## Exercise description:
Give the data again exactly, without its images.

## Data segment:
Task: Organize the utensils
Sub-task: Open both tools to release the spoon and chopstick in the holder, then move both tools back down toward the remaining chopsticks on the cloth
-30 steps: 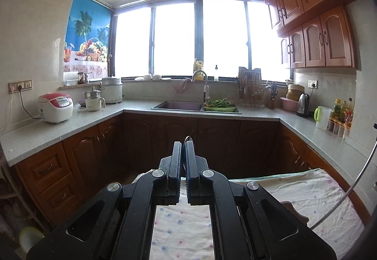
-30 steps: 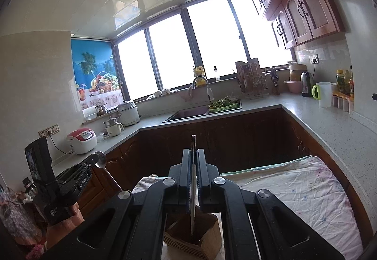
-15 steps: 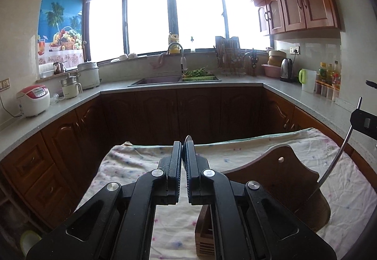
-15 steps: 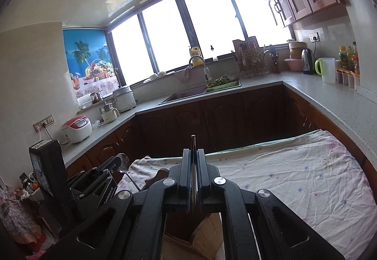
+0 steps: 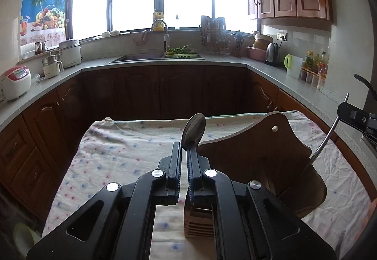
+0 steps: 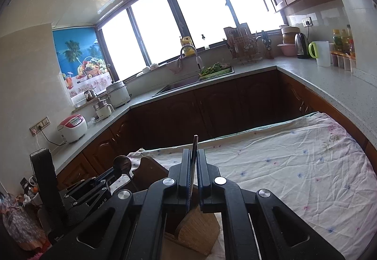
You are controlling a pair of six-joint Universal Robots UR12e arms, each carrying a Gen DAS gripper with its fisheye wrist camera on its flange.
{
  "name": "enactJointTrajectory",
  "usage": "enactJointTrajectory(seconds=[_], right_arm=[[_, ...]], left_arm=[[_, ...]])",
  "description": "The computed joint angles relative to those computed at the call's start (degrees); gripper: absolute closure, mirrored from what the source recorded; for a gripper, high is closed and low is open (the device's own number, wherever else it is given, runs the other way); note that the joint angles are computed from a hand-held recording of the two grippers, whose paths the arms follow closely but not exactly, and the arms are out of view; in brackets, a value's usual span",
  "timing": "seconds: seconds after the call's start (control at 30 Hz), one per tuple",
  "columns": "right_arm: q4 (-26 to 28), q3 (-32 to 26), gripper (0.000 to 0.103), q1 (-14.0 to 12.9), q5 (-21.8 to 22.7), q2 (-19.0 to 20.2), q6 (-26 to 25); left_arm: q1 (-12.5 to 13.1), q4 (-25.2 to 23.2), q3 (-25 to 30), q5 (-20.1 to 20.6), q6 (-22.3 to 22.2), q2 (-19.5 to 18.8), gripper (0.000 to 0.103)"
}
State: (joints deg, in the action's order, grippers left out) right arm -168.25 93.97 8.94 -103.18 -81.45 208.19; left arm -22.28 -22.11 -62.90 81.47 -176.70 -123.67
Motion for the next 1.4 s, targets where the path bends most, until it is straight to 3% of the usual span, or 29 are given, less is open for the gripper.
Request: enactJointTrajectory(seconds=[0.37, 0.43, 0.47, 0.57, 0.73, 0.8, 0.87, 1.03, 1.4], right_arm=[[0.66, 0.18, 0.097, -0.29, 0.78, -0.12, 0.83], [0.71, 0.26, 0.093, -0.36, 1.2, -0.17, 1.03], [0.97, 0.31, 0.091, -0.45, 1.61, -0.26, 1.22], [0.79, 0.63, 0.074, -0.46, 2.48, -0.52, 1.34], [0.18, 1.52, 0.063, -0.16, 2.72, -1.32, 1.8], [-0.22, 2.05, 0.05, 0.01, 2.56, -1.84, 2.14], [-1.49, 2.88, 0.026, 0.19, 2.28, -2.43, 2.52], [-3.12, 5.07, 0.008, 0.85, 1.66, -4.28, 3.9], [-0.48, 10.71, 0.002, 2.97, 0.89, -9.62, 6.94]], left_arm=[[0.05, -0.8, 0.0, -0.25, -0.36, 0.28, 0.098], [0.12, -1.15, -0.04, -0.45, -0.46, 0.45, 0.095], [0.14, -1.16, -0.19, -0.36, -0.56, 0.6, 0.089], [0.14, 0.08, -1.23, 0.24, -0.79, 1.27, 0.066], [0.41, 1.61, -3.43, 0.6, -1.24, 2.73, 0.04], [0.63, 1.78, -4.42, 0.84, -1.72, 3.44, 0.03], [0.97, 1.78, -5.51, 0.79, -2.68, 4.27, 0.023], [2.05, 1.84, -9.31, -0.73, -4.27, 7.0, 0.02], [3.12, 1.08, -18.2, -3.03, -5.16, 13.38, 0.012]])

## Answer box:
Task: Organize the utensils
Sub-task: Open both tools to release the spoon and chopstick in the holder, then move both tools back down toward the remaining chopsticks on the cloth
-30 steps: 
-30 steps: 
-15 steps: 
-15 steps: 
+0 steps: 
+0 steps: 
You are controlling a pair of six-joint Universal Robots UR12e arms, each carrying a Gen DAS gripper with its fisheye wrist camera on its flange.
{
  "name": "enactJointTrajectory",
  "usage": "enactJointTrajectory(seconds=[_], right_arm=[[_, ...]], left_arm=[[_, ...]])",
  "description": "The computed joint angles relative to those computed at the call's start (degrees); gripper: absolute closure, mirrored from what the source recorded; for a gripper, high is closed and low is open (the device's own number, wherever else it is given, runs the other way); note that the joint angles are computed from a hand-held recording of the two grippers, whose paths the arms follow closely but not exactly, and the arms are out of view; in brackets, a value's usual span",
  "timing": "seconds: seconds after the call's start (control at 30 Hz), one per tuple",
  "columns": "right_arm: q4 (-26 to 28), q3 (-32 to 26), gripper (0.000 to 0.103), q1 (-14.0 to 12.9), q5 (-21.8 to 22.7), q2 (-19.0 to 20.2), q6 (-26 to 25); left_arm: q1 (-12.5 to 13.1), q4 (-25.2 to 23.2), q3 (-25 to 30), q5 (-20.1 to 20.6), q6 (-22.3 to 22.2), q2 (-19.5 to 18.8), gripper (0.000 to 0.103)"
}
State: (joints deg, in the action's order, grippers left out) right arm -168.25 93.97 8.94 -103.18 -81.45 208.19; left arm -22.28 -22.11 -62.90 81.47 -176.70 -123.67
Motion for the next 1.4 s, targets where the path bends most, until it is straight to 3% of the usual span, or 29 are given, less is open for the gripper.
Request: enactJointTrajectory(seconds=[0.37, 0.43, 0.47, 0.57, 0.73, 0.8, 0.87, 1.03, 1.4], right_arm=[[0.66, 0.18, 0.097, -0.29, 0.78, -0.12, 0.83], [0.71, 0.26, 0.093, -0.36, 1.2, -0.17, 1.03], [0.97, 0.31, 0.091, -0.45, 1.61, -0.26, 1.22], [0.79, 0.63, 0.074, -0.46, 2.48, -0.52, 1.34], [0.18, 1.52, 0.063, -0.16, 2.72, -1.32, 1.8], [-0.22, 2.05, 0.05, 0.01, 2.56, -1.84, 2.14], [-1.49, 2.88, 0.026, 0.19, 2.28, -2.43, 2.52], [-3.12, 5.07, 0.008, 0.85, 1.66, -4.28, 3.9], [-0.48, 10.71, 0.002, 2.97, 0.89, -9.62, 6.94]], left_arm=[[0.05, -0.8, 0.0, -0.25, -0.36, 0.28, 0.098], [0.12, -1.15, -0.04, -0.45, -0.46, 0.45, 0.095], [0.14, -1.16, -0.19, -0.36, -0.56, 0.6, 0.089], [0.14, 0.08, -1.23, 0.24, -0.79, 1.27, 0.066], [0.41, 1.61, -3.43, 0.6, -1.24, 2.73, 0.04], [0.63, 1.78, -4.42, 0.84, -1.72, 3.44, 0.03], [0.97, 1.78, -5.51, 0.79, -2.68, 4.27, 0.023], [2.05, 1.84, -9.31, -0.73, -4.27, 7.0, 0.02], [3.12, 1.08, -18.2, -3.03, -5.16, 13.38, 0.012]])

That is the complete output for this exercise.